Earning Through Shopping Portal

Alaska has a mileage shopping portal, similar to most other airlines. The other day, I bought a $50 gift card to American Airlines through this portal, and earned 850 miles including a 750 mile bonus.  Just another way to earn a bit more. For info on earning miles through portals, check out the beginning of this post. A full post on portals will come soon.


Alaska Airlines has a pretty sweet award chart, which is another reason why it makes a great program. You are allowed one stopover on all international awards, even one ways. I will talk about the Alaska Airlines award chart in more detail some day in the future, but I have to say, the 70k miles first class award from the US to Johannesburg via a stopover in Hong Kong is one of the few first/business tickets I would go for…to compare, it is 50k miles in coach. I think I know what I am saving my Alaska Miles for. Better get that one before it disappears!

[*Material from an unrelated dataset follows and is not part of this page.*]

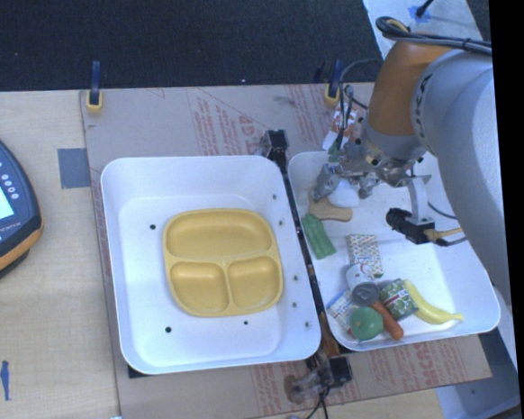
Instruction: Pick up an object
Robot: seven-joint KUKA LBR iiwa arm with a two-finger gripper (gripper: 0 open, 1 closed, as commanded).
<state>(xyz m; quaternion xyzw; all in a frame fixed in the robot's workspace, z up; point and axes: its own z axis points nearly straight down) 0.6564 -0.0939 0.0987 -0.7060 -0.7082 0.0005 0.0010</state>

Another great thing is the off peak AA awards. American discounts their awards for off peak travel times to various places like Japan, South America, Hawaii and Europe. With Alaska Airlines, you can book the same rates as using American miles. That is pretty cool.


So I tried to convince you with flying partners of Alaska Airlines, mainly Delta and American due to the fact that you are more flexible with your travel plans and can weigh more carriers for a better deal. It may be imperfect, but if I can get a few deals on two carriers instead of any carrier, it will reward you in the future. Miles is not an instant pleasure, but more so a long term plan, and if you stick to your plan, you will get some sweet redemptions in the end.

I briefly showed you that there is some promise in the award program. That is always a good thing when choosing an airline.